Falsch pushed forward and blocked Hakansa, who snarled at the impediment.
"You have acknowledged one foolishness today," said Sir Unsaethel. "Do you wish to continue with further idiocy? What purpose do you think this trap was supposed to serve?"
"Do not fret, old man. My questioning will be quick."
Hakansa moved forward, and Falsch did not stop him.
"Ensure that it is," said Sir Unsaethel, and wheeled his steed away.
* * *
Falsch picked his way between the bodies, to a patch of thick grass where Sir Unsaethel's lance stood, driven slantwise into the earth. He grasped it and pulled, and with Falsch's strength he wrenched the weapon from the broindell's body, which had been pinned by it to the ground.

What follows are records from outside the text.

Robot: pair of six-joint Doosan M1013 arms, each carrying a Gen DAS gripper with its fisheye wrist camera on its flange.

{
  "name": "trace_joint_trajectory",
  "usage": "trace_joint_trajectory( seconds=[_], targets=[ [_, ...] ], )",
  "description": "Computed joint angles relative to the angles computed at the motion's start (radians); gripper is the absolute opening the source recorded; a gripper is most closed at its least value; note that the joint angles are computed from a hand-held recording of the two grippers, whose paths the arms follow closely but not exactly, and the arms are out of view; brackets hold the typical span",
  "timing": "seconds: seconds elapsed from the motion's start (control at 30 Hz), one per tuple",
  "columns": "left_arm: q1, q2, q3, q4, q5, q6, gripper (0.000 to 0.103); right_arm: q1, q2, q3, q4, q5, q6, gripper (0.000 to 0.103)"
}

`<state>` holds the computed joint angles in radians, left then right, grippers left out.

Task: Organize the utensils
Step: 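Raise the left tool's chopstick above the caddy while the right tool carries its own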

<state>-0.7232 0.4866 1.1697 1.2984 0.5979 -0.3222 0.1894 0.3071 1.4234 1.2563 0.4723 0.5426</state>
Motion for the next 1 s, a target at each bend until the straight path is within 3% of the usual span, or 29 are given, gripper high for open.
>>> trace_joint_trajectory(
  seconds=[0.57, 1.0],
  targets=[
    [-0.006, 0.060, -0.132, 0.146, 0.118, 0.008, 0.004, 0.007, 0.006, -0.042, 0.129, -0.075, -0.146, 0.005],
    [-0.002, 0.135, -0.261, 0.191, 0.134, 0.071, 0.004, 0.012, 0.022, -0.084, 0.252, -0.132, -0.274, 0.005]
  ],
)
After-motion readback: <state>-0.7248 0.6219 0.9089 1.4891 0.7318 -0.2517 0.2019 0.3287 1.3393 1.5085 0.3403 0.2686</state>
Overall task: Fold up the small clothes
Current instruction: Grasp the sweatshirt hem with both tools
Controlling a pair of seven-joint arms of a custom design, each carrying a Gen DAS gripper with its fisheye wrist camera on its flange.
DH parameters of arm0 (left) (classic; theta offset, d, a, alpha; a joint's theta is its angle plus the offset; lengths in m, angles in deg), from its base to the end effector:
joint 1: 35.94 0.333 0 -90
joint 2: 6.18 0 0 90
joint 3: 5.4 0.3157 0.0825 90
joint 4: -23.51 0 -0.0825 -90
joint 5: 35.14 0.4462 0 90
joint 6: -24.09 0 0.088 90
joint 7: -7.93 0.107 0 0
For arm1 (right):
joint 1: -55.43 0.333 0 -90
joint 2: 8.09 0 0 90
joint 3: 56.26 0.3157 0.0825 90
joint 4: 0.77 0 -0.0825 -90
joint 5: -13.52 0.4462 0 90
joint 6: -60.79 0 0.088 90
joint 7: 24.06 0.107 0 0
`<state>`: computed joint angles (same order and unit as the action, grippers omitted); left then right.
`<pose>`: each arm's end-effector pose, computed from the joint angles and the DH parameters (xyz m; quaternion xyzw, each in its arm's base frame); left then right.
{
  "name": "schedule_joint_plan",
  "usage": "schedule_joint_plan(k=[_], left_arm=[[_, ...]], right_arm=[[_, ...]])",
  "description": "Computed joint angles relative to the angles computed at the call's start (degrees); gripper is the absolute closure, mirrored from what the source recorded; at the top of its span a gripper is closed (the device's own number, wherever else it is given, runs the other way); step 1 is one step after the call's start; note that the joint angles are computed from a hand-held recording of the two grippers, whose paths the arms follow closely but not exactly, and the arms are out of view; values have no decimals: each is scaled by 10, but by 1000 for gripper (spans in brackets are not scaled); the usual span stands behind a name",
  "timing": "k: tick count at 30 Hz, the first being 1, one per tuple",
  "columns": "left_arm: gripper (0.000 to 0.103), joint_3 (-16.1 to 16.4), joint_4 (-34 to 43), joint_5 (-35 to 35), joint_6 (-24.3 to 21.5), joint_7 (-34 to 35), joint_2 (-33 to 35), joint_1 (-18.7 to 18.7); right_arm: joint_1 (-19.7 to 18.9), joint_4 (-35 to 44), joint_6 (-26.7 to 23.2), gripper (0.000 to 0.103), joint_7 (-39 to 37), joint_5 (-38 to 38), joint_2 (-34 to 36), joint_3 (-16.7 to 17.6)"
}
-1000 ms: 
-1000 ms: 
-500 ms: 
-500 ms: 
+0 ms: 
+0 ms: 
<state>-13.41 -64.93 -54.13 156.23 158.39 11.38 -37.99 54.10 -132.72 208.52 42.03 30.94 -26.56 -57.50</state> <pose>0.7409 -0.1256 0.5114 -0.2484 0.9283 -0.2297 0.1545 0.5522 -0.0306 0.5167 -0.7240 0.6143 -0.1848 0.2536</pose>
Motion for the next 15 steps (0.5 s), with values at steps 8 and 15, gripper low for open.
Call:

"Do you still remember the impetuousness of youth, old friend?" he asked.
Falsch gave a low growl.
Sir Unsaethel grunted.
"Come on then, beast. I fear my fellow Commander has too much of his father's blood in him this hour, and you and I both know what a hot-headed fool he was."
They turned, and Falschloped towards the farmhouse, where some prisoners awaited questioning.